SUPPLIED DATA section start

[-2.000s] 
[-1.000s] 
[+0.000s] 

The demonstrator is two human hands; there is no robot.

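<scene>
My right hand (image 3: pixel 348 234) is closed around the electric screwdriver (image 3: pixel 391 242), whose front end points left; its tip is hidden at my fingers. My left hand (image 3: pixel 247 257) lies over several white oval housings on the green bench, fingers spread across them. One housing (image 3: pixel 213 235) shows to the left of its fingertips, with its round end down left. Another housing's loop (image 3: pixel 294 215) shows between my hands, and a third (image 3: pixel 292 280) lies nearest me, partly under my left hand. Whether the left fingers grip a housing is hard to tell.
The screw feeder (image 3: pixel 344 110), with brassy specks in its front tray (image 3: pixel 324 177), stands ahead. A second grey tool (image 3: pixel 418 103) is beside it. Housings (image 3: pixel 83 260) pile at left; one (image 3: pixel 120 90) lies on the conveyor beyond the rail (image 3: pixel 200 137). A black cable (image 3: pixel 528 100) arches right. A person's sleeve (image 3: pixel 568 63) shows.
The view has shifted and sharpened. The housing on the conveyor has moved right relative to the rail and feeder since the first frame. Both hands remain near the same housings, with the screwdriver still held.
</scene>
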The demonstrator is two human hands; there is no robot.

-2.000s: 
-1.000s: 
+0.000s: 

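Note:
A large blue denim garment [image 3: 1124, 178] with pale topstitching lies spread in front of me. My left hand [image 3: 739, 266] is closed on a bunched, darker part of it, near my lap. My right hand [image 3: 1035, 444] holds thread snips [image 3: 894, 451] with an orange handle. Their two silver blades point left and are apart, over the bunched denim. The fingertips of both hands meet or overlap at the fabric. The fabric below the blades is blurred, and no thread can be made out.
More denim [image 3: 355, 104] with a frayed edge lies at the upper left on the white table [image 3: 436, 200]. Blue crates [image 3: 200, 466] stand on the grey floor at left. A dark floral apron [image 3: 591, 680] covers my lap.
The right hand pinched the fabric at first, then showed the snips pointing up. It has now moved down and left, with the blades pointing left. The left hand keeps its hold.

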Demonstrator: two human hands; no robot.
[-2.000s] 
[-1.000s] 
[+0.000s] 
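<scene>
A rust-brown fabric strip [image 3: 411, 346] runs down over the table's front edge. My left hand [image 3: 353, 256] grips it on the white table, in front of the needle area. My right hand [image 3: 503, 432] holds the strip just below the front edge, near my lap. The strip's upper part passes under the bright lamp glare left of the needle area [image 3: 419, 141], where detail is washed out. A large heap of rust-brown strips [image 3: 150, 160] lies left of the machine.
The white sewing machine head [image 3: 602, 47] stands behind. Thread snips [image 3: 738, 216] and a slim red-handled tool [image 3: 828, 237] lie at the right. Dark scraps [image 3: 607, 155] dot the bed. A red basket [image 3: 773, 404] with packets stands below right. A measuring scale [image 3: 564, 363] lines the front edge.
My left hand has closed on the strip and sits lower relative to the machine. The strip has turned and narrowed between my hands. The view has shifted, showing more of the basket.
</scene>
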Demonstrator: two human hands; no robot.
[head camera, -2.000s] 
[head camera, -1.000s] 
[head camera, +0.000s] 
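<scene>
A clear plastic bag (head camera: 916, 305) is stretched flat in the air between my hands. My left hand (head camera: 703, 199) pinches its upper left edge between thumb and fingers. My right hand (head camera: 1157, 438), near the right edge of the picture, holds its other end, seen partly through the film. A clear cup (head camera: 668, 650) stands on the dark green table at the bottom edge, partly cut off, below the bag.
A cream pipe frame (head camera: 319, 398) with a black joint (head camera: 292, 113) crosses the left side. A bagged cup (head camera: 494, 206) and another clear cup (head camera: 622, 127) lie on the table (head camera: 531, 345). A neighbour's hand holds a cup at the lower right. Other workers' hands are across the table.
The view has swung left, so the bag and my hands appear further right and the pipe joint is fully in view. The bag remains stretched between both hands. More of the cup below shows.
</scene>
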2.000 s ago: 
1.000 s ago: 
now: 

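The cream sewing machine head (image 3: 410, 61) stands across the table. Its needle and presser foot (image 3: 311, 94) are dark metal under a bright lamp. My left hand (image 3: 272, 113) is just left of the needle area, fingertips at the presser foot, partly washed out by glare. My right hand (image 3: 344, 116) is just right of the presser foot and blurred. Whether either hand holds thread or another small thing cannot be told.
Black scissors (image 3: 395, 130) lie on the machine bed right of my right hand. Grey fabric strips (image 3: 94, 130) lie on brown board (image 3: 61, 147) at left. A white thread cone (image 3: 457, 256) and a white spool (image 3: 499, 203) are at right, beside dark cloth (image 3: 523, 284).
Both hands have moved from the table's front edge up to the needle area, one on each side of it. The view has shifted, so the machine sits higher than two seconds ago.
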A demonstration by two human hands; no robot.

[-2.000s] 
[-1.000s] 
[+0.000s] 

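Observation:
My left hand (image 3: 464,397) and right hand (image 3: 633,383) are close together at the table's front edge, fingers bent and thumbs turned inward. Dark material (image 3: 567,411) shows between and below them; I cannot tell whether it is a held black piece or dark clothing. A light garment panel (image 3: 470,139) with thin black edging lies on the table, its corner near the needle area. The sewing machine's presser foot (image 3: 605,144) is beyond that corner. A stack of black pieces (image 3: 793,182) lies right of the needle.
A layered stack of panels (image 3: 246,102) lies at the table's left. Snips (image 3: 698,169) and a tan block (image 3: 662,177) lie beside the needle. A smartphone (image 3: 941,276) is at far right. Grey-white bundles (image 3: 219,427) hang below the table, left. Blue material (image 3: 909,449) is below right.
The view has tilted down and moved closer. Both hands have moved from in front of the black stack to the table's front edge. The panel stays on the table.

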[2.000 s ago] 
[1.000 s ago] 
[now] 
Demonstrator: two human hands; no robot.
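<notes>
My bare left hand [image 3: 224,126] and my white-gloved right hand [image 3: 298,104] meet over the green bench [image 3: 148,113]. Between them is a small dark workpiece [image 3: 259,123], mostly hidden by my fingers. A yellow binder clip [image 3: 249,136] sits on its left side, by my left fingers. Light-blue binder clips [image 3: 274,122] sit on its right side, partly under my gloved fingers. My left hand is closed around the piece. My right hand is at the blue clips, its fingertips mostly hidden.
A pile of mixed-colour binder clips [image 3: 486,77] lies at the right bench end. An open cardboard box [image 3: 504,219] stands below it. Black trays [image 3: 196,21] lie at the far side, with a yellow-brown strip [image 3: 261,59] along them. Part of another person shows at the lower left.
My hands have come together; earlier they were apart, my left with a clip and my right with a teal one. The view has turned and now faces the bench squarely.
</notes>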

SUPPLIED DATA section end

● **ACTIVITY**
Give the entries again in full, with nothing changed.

● **ANSWER AREA**
[-2.000s] 
[-1.000s] 
[+0.000s] 

The demonstrator is two human hands; there is no robot.

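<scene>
My right hand (image 3: pixel 348 234) is closed around the electric screwdriver (image 3: pixel 391 242), whose front end points left; its tip is hidden at my fingers. My left hand (image 3: pixel 247 257) lies over several white oval housings on the green bench, fingers spread across them. One housing (image 3: pixel 213 235) shows to the left of its fingertips, with its round end down left. Another housing's loop (image 3: pixel 294 215) shows between my hands, and a third (image 3: pixel 292 280) lies nearest me, partly under my left hand. Whether the left fingers grip a housing is hard to tell.
The screw feeder (image 3: pixel 344 110), with brassy specks in its front tray (image 3: pixel 324 177), stands ahead. A second grey tool (image 3: pixel 418 103) is beside it. Housings (image 3: pixel 83 260) pile at left; one (image 3: pixel 120 90) lies on the conveyor beyond the rail (image 3: pixel 200 137). A black cable (image 3: pixel 528 100) arches right. A person's sleeve (image 3: pixel 568 63) shows.
The view has shifted and sharpened. The housing on the conveyor has moved right relative to the rail and feeder since the first frame. Both hands remain near the same housings, with the screwdriver still held.
</scene>
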The demonstrator is two human hands; there is no robot.

-2.000s: 
-1.000s: 
+0.000s: 

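Note:
A large blue denim garment [image 3: 1124, 178] with pale topstitching lies spread in front of me. My left hand [image 3: 739, 266] is closed on a bunched, darker part of it, near my lap. My right hand [image 3: 1035, 444] holds thread snips [image 3: 894, 451] with an orange handle. Their two silver blades point left and are apart, over the bunched denim. The fingertips of both hands meet or overlap at the fabric. The fabric below the blades is blurred, and no thread can be made out.
More denim [image 3: 355, 104] with a frayed edge lies at the upper left on the white table [image 3: 436, 200]. Blue crates [image 3: 200, 466] stand on the grey floor at left. A dark floral apron [image 3: 591, 680] covers my lap.
The right hand pinched the fabric at first, then showed the snips pointing up. It has now moved down and left, with the blades pointing left. The left hand keeps its hold.
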
Demonstrator: two human hands; no robot.
[-2.000s] 
[-1.000s] 
[+0.000s] 
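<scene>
A rust-brown fabric strip [image 3: 411, 346] runs down over the table's front edge. My left hand [image 3: 353, 256] grips it on the white table, in front of the needle area. My right hand [image 3: 503, 432] holds the strip just below the front edge, near my lap. The strip's upper part passes under the bright lamp glare left of the needle area [image 3: 419, 141], where detail is washed out. A large heap of rust-brown strips [image 3: 150, 160] lies left of the machine.
The white sewing machine head [image 3: 602, 47] stands behind. Thread snips [image 3: 738, 216] and a slim red-handled tool [image 3: 828, 237] lie at the right. Dark scraps [image 3: 607, 155] dot the bed. A red basket [image 3: 773, 404] with packets stands below right. A measuring scale [image 3: 564, 363] lines the front edge.
My left hand has closed on the strip and sits lower relative to the machine. The strip has turned and narrowed between my hands. The view has shifted, showing more of the basket.
</scene>
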Demonstrator: two human hands; no robot.
[head camera, -2.000s] 
[head camera, -1.000s] 
[head camera, +0.000s] 
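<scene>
A clear plastic bag (head camera: 916, 305) is stretched flat in the air between my hands. My left hand (head camera: 703, 199) pinches its upper left edge between thumb and fingers. My right hand (head camera: 1157, 438), near the right edge of the picture, holds its other end, seen partly through the film. A clear cup (head camera: 668, 650) stands on the dark green table at the bottom edge, partly cut off, below the bag.
A cream pipe frame (head camera: 319, 398) with a black joint (head camera: 292, 113) crosses the left side. A bagged cup (head camera: 494, 206) and another clear cup (head camera: 622, 127) lie on the table (head camera: 531, 345). A neighbour's hand holds a cup at the lower right. Other workers' hands are across the table.
The view has swung left, so the bag and my hands appear further right and the pipe joint is fully in view. The bag remains stretched between both hands. More of the cup below shows.
</scene>
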2.000 s ago: 
1.000 s ago: 
now: 

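The cream sewing machine head (image 3: 410, 61) stands across the table. Its needle and presser foot (image 3: 311, 94) are dark metal under a bright lamp. My left hand (image 3: 272, 113) is just left of the needle area, fingertips at the presser foot, partly washed out by glare. My right hand (image 3: 344, 116) is just right of the presser foot and blurred. Whether either hand holds thread or another small thing cannot be told.
Black scissors (image 3: 395, 130) lie on the machine bed right of my right hand. Grey fabric strips (image 3: 94, 130) lie on brown board (image 3: 61, 147) at left. A white thread cone (image 3: 457, 256) and a white spool (image 3: 499, 203) are at right, beside dark cloth (image 3: 523, 284).
Both hands have moved from the table's front edge up to the needle area, one on each side of it. The view has shifted, so the machine sits higher than two seconds ago.
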A demonstration by two human hands; no robot.

[-2.000s] 
[-1.000s] 
[+0.000s] 

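Observation:
My left hand (image 3: 464,397) and right hand (image 3: 633,383) are close together at the table's front edge, fingers bent and thumbs turned inward. Dark material (image 3: 567,411) shows between and below them; I cannot tell whether it is a held black piece or dark clothing. A light garment panel (image 3: 470,139) with thin black edging lies on the table, its corner near the needle area. The sewing machine's presser foot (image 3: 605,144) is beyond that corner. A stack of black pieces (image 3: 793,182) lies right of the needle.
A layered stack of panels (image 3: 246,102) lies at the table's left. Snips (image 3: 698,169) and a tan block (image 3: 662,177) lie beside the needle. A smartphone (image 3: 941,276) is at far right. Grey-white bundles (image 3: 219,427) hang below the table, left. Blue material (image 3: 909,449) is below right.
The view has tilted down and moved closer. Both hands have moved from in front of the black stack to the table's front edge. The panel stays on the table.
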
[2.000 s ago] 
[1.000 s ago] 
[now] 
Demonstrator: two human hands; no robot.
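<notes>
My bare left hand [image 3: 224,126] and my white-gloved right hand [image 3: 298,104] meet over the green bench [image 3: 148,113]. Between them is a small dark workpiece [image 3: 259,123], mostly hidden by my fingers. A yellow binder clip [image 3: 249,136] sits on its left side, by my left fingers. Light-blue binder clips [image 3: 274,122] sit on its right side, partly under my gloved fingers. My left hand is closed around the piece. My right hand is at the blue clips, its fingertips mostly hidden.
A pile of mixed-colour binder clips [image 3: 486,77] lies at the right bench end. An open cardboard box [image 3: 504,219] stands below it. Black trays [image 3: 196,21] lie at the far side, with a yellow-brown strip [image 3: 261,59] along them. Part of another person shows at the lower left.
My hands have come together; earlier they were apart, my left with a clip and my right with a teal one. The view has turned and now faces the bench squarely.
</notes>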

The output for this exercise is finished.